- _Data to process_
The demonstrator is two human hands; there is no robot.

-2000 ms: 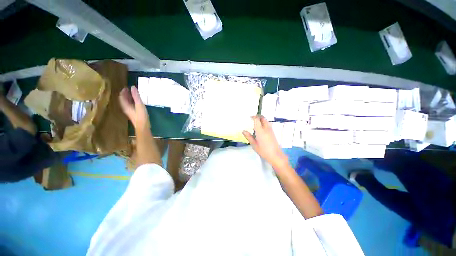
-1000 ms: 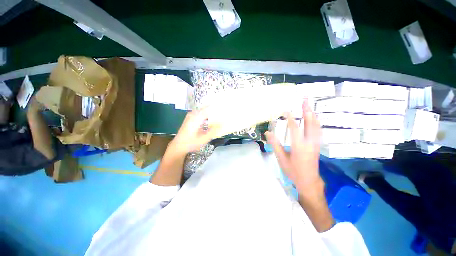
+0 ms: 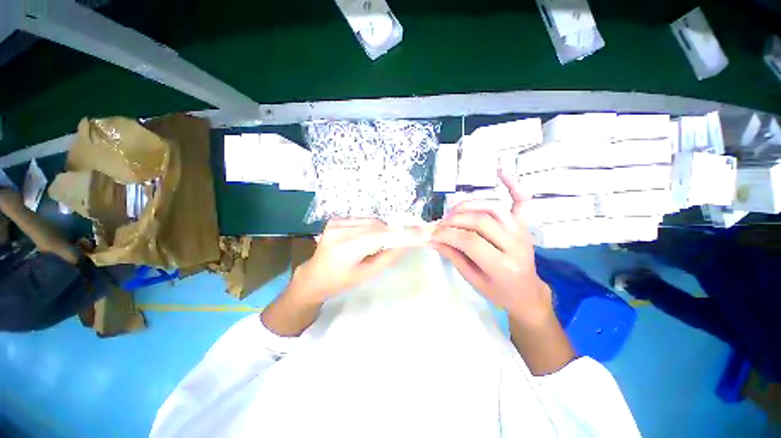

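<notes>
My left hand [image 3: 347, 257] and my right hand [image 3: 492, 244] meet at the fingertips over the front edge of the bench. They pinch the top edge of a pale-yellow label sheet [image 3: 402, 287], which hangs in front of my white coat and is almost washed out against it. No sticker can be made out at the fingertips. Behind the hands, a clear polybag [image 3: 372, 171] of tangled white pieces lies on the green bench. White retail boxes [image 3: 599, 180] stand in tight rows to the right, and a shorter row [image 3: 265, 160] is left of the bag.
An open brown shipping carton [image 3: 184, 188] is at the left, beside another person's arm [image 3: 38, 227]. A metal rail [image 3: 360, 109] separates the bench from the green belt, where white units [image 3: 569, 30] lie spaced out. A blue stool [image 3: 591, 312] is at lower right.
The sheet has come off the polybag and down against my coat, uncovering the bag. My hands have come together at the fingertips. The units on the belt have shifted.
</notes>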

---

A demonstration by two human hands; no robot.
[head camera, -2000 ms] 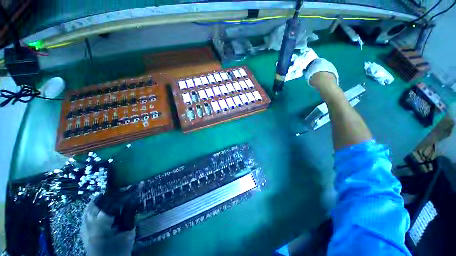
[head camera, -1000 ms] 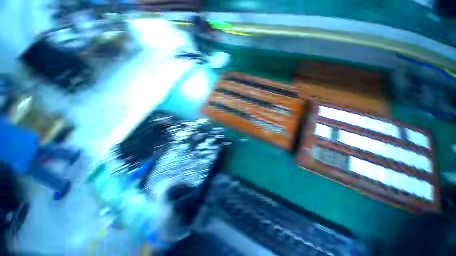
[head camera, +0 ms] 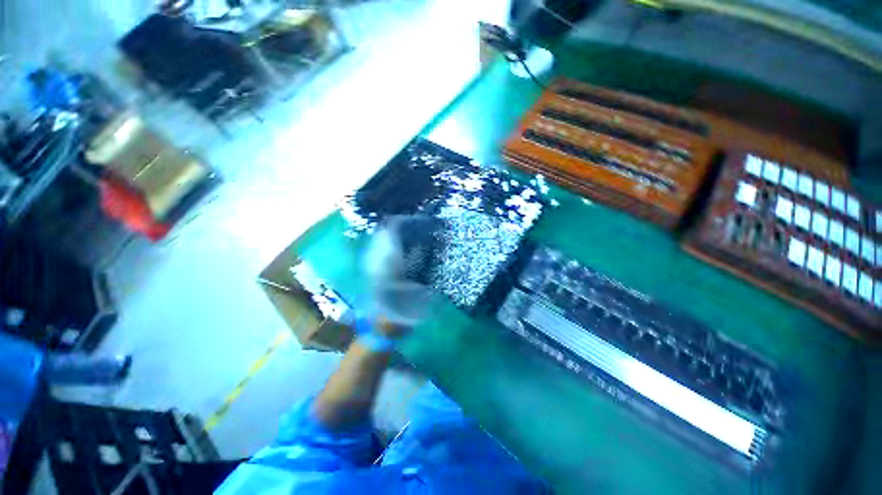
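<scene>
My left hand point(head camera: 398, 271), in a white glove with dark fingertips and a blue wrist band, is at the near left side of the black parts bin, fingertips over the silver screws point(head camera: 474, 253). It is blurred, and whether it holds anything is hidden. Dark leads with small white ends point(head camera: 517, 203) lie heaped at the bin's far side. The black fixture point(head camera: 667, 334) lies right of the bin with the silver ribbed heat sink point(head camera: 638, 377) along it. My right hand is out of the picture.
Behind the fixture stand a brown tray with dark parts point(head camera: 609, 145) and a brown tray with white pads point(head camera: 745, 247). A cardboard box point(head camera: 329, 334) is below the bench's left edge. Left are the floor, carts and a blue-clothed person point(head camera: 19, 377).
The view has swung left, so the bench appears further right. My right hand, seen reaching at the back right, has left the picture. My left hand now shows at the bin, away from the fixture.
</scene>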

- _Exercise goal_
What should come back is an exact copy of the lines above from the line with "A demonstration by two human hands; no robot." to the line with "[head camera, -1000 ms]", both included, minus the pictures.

- _Exercise solution_
A demonstration by two human hands; no robot.
[head camera, -2000 ms] 
[head camera, -1000 ms] 

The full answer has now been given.